2006-04-24

My Sanity is in the Mail

I had occasion to print a bunch of envelopes this weekend. Being the smug Apple fanboy that I am, I couldn't wait to show my wife how her silly Excel spreadsheet was going to get trounced by Apple's handling of contacts and envelope printing in Address Book.

We got the Address Book all up to date and I popped open the print dialog to show how easy it is to say you want to print envelopes. I'd show you a screenshot of that, but that's the reason for the lost sanity. After successfully printing some test envelopes, I realized that the text would line up better if I defined a custom envelope for the ones we were using. For those that can't stand Mac carnage, please stop reading now.

While entering my custom envelope dimensions, Address Book just sort of start ignoring me. That's odd, I thought. I closed the dialog and figured I'd try again. Well, I haven't seen that dialog since. Address Book now refuses to open the print dialog.
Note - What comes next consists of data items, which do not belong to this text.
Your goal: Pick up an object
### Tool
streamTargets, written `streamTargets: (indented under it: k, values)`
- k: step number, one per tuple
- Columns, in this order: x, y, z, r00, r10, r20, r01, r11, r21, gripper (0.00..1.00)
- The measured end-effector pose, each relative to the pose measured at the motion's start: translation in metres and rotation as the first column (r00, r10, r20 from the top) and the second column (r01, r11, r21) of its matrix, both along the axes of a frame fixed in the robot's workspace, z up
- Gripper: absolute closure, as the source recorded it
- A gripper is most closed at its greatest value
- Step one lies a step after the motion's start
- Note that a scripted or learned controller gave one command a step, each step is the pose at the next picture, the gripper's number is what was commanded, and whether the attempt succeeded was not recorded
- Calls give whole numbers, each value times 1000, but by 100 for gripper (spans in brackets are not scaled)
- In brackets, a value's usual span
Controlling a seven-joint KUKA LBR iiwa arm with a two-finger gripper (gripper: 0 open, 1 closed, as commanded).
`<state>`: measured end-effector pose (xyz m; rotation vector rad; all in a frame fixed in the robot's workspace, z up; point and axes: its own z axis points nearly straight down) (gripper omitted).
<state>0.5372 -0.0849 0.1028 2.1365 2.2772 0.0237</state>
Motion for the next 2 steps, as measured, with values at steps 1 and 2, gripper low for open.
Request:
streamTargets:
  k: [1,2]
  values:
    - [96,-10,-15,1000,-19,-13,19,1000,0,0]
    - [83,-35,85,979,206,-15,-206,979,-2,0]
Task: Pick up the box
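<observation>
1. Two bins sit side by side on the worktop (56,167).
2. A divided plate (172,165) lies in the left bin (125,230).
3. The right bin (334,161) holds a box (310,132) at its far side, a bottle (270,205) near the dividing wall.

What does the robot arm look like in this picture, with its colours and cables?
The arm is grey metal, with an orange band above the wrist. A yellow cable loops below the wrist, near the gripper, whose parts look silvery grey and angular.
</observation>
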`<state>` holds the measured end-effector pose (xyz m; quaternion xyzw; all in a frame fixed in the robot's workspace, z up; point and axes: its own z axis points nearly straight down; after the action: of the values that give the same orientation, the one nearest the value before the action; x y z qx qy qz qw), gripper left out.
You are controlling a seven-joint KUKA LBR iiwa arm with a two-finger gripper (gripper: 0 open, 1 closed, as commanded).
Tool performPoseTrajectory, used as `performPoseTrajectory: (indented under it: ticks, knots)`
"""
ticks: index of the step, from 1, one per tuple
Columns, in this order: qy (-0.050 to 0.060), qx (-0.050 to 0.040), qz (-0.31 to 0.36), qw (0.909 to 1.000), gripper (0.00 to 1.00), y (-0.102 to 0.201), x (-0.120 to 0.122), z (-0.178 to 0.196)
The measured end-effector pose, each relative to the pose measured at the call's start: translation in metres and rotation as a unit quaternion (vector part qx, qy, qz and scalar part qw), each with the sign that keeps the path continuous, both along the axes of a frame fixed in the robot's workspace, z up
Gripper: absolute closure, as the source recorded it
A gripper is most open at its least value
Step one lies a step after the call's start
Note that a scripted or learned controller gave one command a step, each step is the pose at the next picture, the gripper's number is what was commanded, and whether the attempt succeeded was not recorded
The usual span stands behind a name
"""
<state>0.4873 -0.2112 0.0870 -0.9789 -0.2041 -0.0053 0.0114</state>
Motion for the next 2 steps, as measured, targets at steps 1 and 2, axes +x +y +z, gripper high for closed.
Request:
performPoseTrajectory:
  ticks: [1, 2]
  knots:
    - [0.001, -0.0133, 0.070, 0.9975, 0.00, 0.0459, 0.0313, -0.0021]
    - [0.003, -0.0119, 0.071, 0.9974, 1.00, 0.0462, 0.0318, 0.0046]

I spent about 3 hours attempting to reinstall Address Book, reinstall the printing subsystem, and reapply the 10.4.6 update.

I got to learn all about Pacifist, a utility capable of reinstalling chunks of OS X, but even though Pacifist seemed to do its thing, Address Book was still snubbing me.

In my Google digging, I came across an alternative solution that was my last resort. It was my last because after using it, I'm much less bothered by the inability to print from Address Book.

The wonderful developers at Ambrosia Software have a free envelope printing widget!

They call it EasyEnvelopes and it is fantastic. Aside from the oddness that it runs as a widget, it is perfect. It taps in to my Address Book contacts and provides quick searching for the person you want to send to. Type a couple of letters and select the contact and you are ready to print. Return address is already filled in based on the me contact in your Address Book. It is even flexible enough to allow editing of the return or to address before printing in case you want to add a spouse name, remove kids names, whatever.

I cranked out the envelopes as fast as I could load them in the stupidly designed printer of mine. Printing one envelope at a time wasn't a problem because I had to load them one at a time in the printer anyway.

My faith in Apple was shaken, but at least Ambrosia was there to pick up my shattered perceptions of perfect software, rainbows, and unicorns.

1 comment:

Ben said...

So, would you have tried Word's Envelope and Mailing wizard if your trial had not run out? A side by side comparison between the two would be interesting.